[Exercise instructions] Tally how many lines in the data hold the word "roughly", and give the result with no other text.

(Items from a dataset)
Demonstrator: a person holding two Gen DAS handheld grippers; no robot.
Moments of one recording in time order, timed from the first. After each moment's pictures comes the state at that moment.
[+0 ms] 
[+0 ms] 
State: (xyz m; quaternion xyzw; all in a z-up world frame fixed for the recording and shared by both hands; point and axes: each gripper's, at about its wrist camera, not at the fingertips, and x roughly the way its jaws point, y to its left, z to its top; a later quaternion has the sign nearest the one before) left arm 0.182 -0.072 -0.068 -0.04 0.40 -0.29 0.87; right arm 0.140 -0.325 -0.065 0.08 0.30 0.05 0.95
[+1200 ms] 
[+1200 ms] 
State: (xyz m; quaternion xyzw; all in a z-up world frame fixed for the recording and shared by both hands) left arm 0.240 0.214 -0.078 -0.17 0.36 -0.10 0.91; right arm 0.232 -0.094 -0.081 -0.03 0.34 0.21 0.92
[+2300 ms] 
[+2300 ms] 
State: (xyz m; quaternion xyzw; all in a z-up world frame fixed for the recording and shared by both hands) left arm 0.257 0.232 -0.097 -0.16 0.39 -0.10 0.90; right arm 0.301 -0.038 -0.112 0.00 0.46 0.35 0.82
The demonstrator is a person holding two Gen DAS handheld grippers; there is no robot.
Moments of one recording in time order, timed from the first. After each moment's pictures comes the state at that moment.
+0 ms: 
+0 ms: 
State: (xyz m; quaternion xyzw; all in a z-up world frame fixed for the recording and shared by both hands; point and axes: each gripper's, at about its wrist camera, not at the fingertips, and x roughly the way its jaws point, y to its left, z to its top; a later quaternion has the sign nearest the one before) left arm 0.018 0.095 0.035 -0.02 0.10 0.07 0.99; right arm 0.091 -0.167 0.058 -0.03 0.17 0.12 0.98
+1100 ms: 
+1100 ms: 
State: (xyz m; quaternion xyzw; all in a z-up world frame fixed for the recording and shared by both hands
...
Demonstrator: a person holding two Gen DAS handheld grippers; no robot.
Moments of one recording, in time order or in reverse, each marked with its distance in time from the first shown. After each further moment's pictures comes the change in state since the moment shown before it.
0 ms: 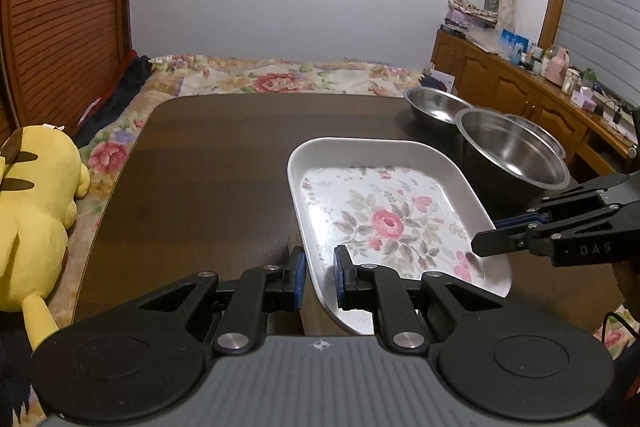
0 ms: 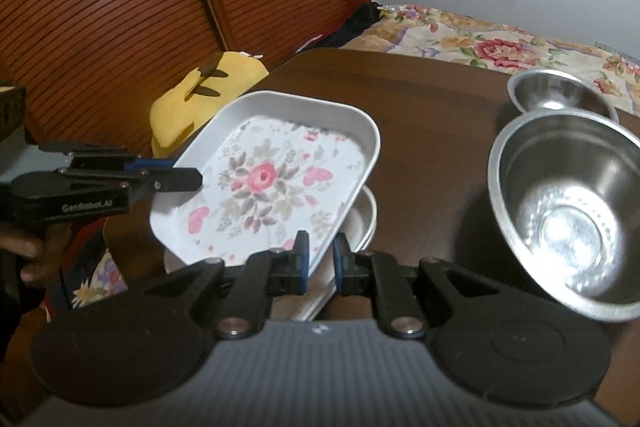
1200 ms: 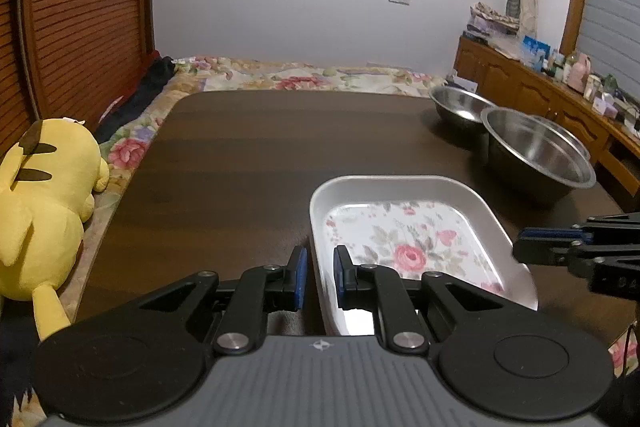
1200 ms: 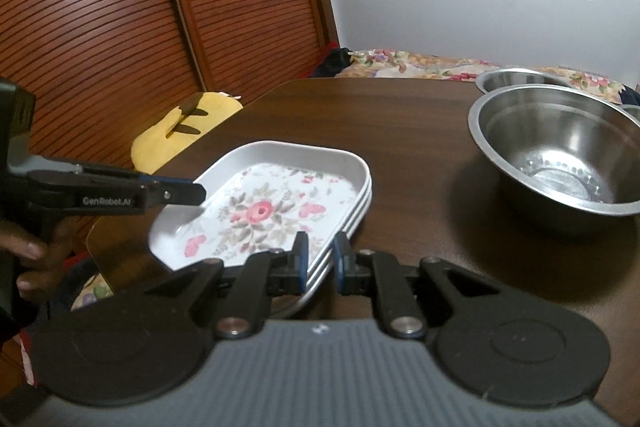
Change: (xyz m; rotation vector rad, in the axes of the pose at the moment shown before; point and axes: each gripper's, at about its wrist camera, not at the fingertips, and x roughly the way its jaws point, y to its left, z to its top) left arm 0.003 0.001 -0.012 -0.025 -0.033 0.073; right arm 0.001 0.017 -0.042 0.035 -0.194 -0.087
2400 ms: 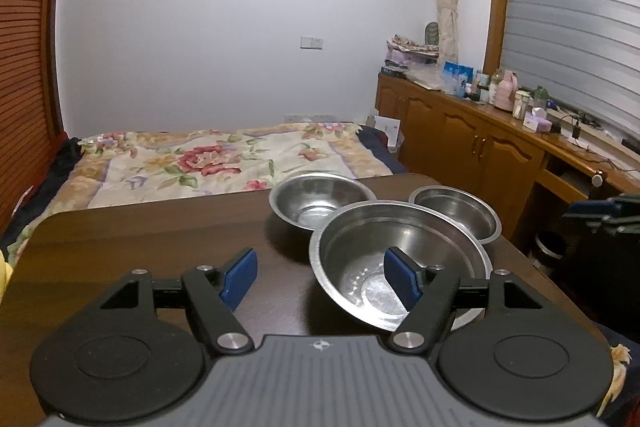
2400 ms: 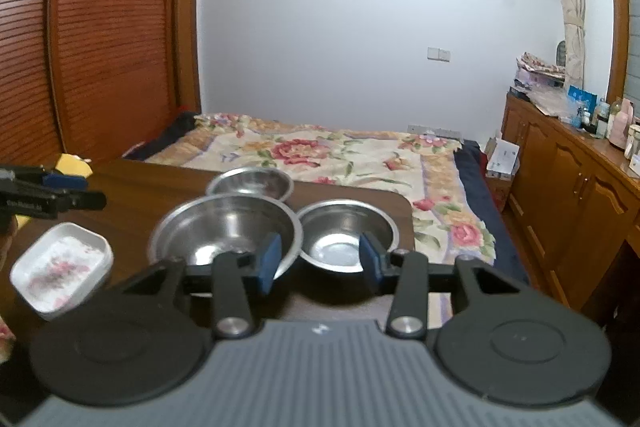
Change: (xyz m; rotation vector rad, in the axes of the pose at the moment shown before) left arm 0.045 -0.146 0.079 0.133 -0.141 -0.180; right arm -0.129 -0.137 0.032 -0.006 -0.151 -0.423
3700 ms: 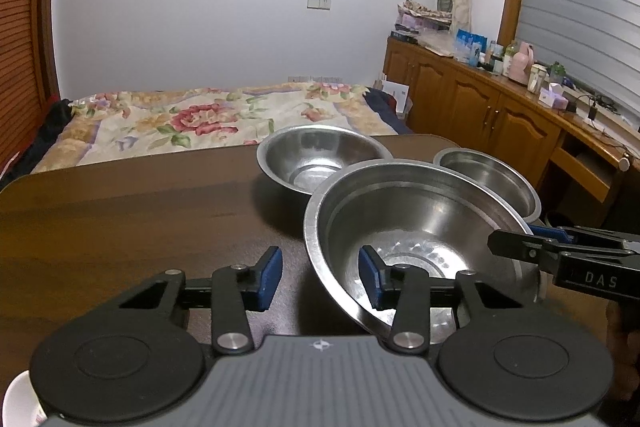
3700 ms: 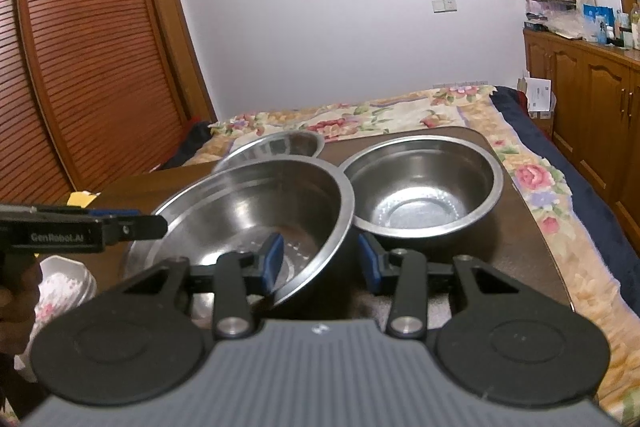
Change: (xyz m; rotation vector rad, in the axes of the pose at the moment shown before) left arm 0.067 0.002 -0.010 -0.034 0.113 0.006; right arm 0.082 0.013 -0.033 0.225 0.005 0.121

[Task response] 3